Как раз в то время, когда после поражения революции 1848 г. во французской поэзии начинается откровенное отступление от гражданских идеалов, когда поэты парнасской школы декларируют принципы объективизма, бесстрастия и «чистой» формы, в обстановке нарастающего пессимизма и первых предвестников декадентского искусства, изгнанник Гюго в своем «Возмездии» противопоставляет холодному бесстрастию парнасцев непримиримую страстность и убежденность художника, властно вмешивающегося в жизнь.
Уже в первой поэме «Nox», как в прелюдии, звучат главные мотивы «Возмездия»: государственный переворот Луи Бонапарта получает яркое художественное воплощение в сатирических образах «домашнего вора», выходящего в полночь из своей трущобы, или кровавого «бандита», крадущегося с ножом за пазухой к доверчивой республике, пока она спит, положив под голову его присягу вместо подушки… В то же время здесь во весь рост встает образ «побежденного, но не сломленнного» поэта-изгнанника. Противопоставление этих двух образов — бандита, нагло воссевшего на французском троне, и поэта-изгнанника, взывающего к возмездию на своих пустынных скалах, — проходит через весь сборник. Отсюда не только идейное, но и стилистическое, и лексическое двоемирие «Возмездия».
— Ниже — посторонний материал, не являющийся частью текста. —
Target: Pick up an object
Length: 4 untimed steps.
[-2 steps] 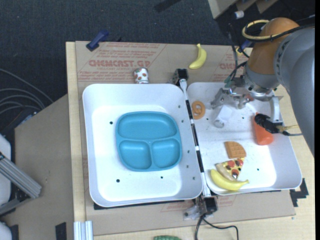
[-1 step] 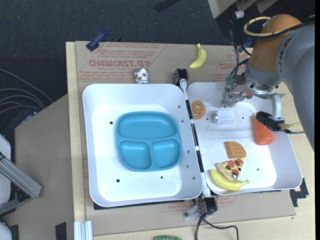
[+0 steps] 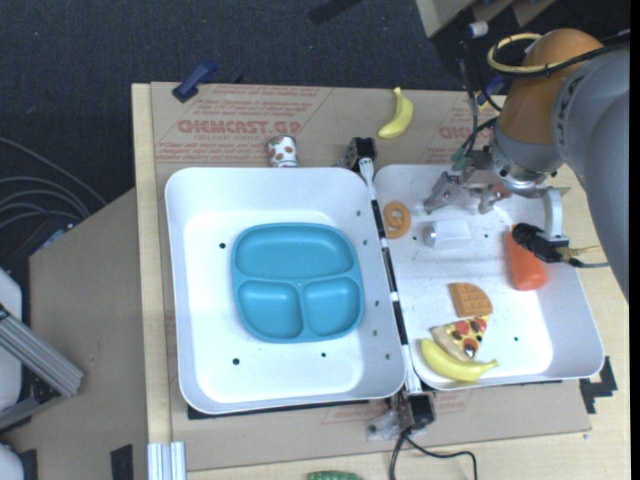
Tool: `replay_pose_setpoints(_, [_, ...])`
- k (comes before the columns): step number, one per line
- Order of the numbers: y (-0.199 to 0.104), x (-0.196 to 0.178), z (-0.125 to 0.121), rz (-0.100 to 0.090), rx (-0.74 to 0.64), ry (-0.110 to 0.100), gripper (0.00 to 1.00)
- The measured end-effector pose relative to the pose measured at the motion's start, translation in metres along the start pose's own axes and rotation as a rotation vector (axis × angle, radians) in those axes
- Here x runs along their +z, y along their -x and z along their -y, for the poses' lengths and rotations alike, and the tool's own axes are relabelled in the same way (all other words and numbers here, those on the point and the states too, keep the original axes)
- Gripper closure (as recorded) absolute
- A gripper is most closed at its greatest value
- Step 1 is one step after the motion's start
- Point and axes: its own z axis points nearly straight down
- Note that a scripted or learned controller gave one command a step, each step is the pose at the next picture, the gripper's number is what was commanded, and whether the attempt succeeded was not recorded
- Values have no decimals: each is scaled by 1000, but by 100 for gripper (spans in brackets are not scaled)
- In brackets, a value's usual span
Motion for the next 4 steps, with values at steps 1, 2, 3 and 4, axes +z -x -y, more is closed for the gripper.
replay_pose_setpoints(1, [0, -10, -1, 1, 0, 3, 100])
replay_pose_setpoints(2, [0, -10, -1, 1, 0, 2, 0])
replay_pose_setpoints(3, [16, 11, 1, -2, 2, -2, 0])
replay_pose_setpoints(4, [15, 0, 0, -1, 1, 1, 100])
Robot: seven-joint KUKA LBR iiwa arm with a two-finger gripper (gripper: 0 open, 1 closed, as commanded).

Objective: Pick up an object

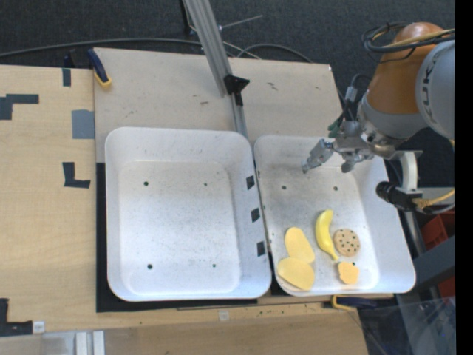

Образу поэта сопутствует возвышенная лирическая стихия, включающая зрительные и звуковые образы моря, бьющего о скалы, и голоса, подобного гулу волн.
Изгнанник, стану я у моря,
Как черный призрак на скале,
И, с гулом волн прибрежных споря,
Мой голос зазвучит во мгле;
…………………………………………
И верю: откликами встретят
Набат моих суровых слов;
Когда ж живые не ответят, —
Восстанут мертвые на зов!
(12, 21–22. Перевод В. Брюсова)
Так говорит поэт в лирическом стихотворении «О, родина!» (август 1853 г.), которое он помещает в начале первой книги.
Этим возвышенным поэтическим образам противостоит в «Возмездии» намеренно огрубленная лексика, выражающая характер и «деяния» императорской клики. Ярость обличения, в котором Гюго видит отныне гражданскую миссию поэта, подсказывает ему самые энергичные выражения и бранные клички (assassins, pillards, intrigants, fourbs, cr*tins, bandits f*roces, etc.) — и все они кажутся ему еще недостаточно сильными, чтобы заклеймить узурпатора Бонапарта и его приспешников. Таким каскадом презрительных слов начинается поэма «Веселая жизнь» («Прекрасно! Жулики, интриганы, кретины, мздоимцы, узурпаторы! Спешите к радостям. Бегите занимать места!»), построенная на резком контрасте между роскошью, в которой купаются новоявленные правители Франции, и нищетой, в которой живет ее народ («Однажды я спустился в подвалы Лилля. Я видел мрачный ад…»). Концовка поэмы наглядно сталкивает обе словесные стихии, говоря о «палачах», «шутах», «не имеющих сердца», которые убеждены в том, что дело поэта «парить под небесами» («Поэт! Он в облаках!». — «Но там есть также гром!» — сурово отвечает им автор).